Given a list of rules, kb, this function returns a dictionary (JSON object) indexed by string representations of rules and with each value being the index of the corresponding rule in kb. This function is intended to be overwritten in case one desires some more complex or, in general, non-linear prioritisation of rules in a knowledge base - as for now, it simply sticks to the interaction protocol regarding Machine Coaching that is being presented here. So, the output of getPriorities may have the following form:

{
    rule1: 1,
    rule2: 0,
    rule3: 3,
    rule4: 2,
}

In fact, the above representation is the inverse of the input array, kb, in order to facilitate object search in O(1) time, given that all string representations of rules are pairwise different.

This function updates the inference graph structure with a new literal in case it conflicts some of the already inferred ones. Namely, given a literal to be examined, inferredHead, the rule that inferred that literal, newRule, an inference graph, graph, the list of previously inferred facts, previousFacts a list of facts that are to be added factsToBeAdded, a list of facts that are to be removed in this iteration, factsToBeRemoved, a priority function, priorityFunction, a list of all deleted rules so far, deletedRules, the current sub, sub, any compatibility constraints, constraints, a KB object, kbObject, an array of dilemmas, dilemmas, an array of defeated rules so far, defeatedRules and the current context, context,, it returns an updated version of the graph with all conflicts resolved. For more regarding the structure of the above, see here.

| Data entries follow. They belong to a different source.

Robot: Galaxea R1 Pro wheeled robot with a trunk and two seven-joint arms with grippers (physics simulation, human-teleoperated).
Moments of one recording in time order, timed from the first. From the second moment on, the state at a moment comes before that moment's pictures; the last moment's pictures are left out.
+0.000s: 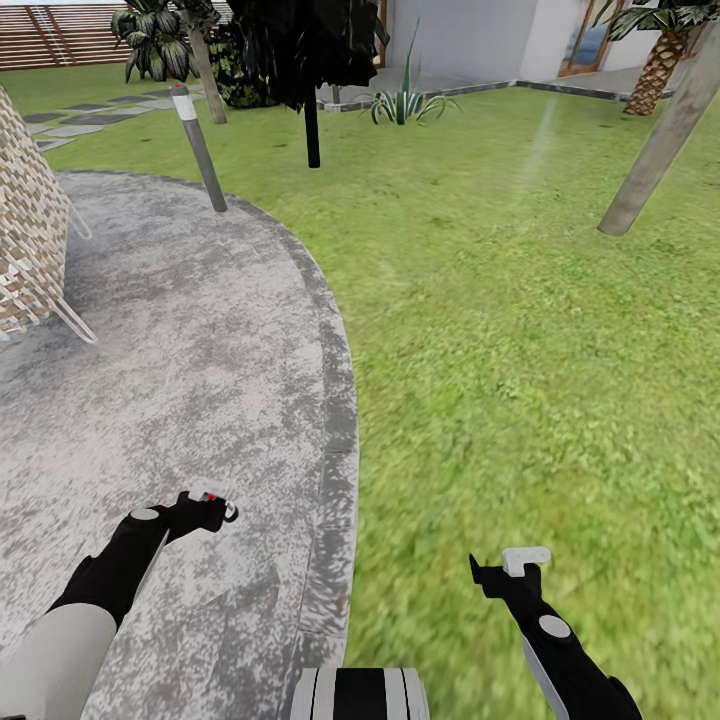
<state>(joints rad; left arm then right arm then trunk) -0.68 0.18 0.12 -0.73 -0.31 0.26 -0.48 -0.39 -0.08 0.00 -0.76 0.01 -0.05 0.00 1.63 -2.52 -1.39</state>
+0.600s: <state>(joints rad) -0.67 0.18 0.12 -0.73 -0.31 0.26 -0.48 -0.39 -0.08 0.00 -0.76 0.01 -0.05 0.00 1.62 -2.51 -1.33</state>
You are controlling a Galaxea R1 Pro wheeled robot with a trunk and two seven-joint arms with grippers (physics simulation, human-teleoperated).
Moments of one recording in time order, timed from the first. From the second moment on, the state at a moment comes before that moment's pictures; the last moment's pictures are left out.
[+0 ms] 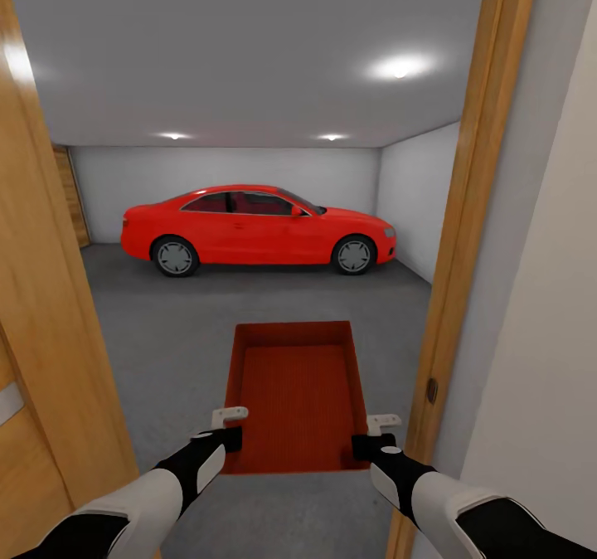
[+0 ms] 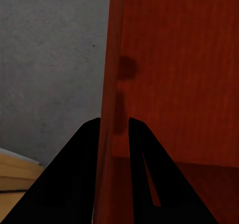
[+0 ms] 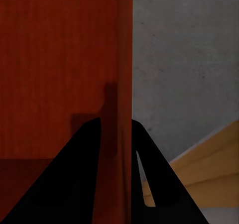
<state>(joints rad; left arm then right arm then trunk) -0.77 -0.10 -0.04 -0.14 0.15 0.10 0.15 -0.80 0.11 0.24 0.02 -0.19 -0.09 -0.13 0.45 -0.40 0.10</state>
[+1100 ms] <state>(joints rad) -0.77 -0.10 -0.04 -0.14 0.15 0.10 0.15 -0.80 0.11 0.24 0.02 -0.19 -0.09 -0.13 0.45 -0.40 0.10</state>
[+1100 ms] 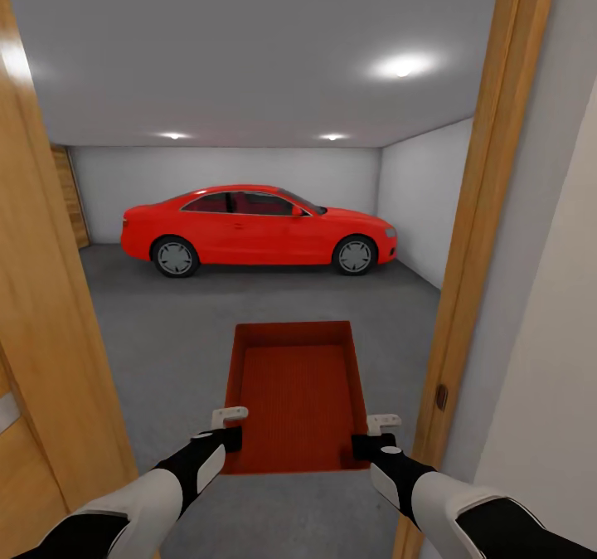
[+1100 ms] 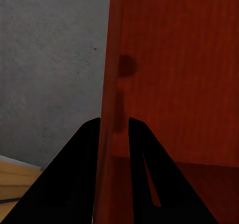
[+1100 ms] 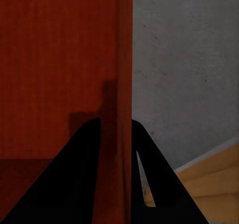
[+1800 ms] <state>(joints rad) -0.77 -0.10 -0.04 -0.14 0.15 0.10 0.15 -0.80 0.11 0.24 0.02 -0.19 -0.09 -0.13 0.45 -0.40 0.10</state>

Given a knowledge base, kb, and a set of grounded literals, context, this function deduces anything that may be deduced using the reasoning algorithm presented here.

We shall note at this point that there are also two optional arguments that may be provided to this function, namely:

1. priorityFunction, which determines the priority function to be used. By default, this is set to linearPriorities. Another built-in option one could use is specificityPriorities, as explained here.
2. logging, which determines whether logs of each iteration should be kept or not. By default, this is set to true.

Regarding induction, we again adhere to the learning protocol declared here, so induction within the context of Prudens JS consists to merely appending rules to a knowledge base taking care of updating priorities properly - hence, there are no built-in functionalities regarding induction.

• Relatively large and complex knowledge bases (e.g., about 460 rules large with an average body size of 10-15) fail to pass syntax checks. This is a known bug of the knowledge base parser (parseKB()) and is not related to knowledge bases that are passed diretly as JSON objects to the deduction or abduction functions.